Brief:
Whatever pictures appear, omit them, and repeat the data below exactly.

───── Supplied data

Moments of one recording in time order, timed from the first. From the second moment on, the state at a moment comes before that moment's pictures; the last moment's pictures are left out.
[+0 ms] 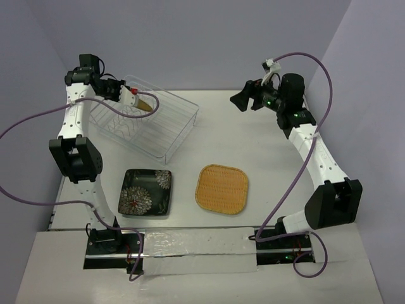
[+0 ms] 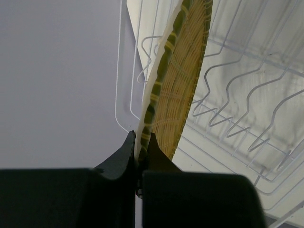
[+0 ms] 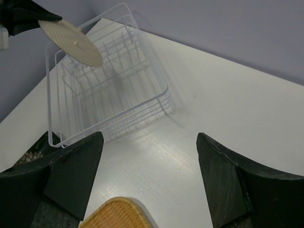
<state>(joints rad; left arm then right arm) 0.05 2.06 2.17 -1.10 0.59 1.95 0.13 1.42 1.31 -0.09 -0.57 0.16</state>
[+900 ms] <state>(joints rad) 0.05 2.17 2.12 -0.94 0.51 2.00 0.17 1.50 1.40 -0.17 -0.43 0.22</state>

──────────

Response:
Moments of one recording in time order, timed from the first. From the second moment on, the state at a moment comes before that moment's pictures; the last moment's pictures are left out.
[+0 ms] 
[+0 ms] 
[+0 ms] 
<state>(joints rad; left arm then right arm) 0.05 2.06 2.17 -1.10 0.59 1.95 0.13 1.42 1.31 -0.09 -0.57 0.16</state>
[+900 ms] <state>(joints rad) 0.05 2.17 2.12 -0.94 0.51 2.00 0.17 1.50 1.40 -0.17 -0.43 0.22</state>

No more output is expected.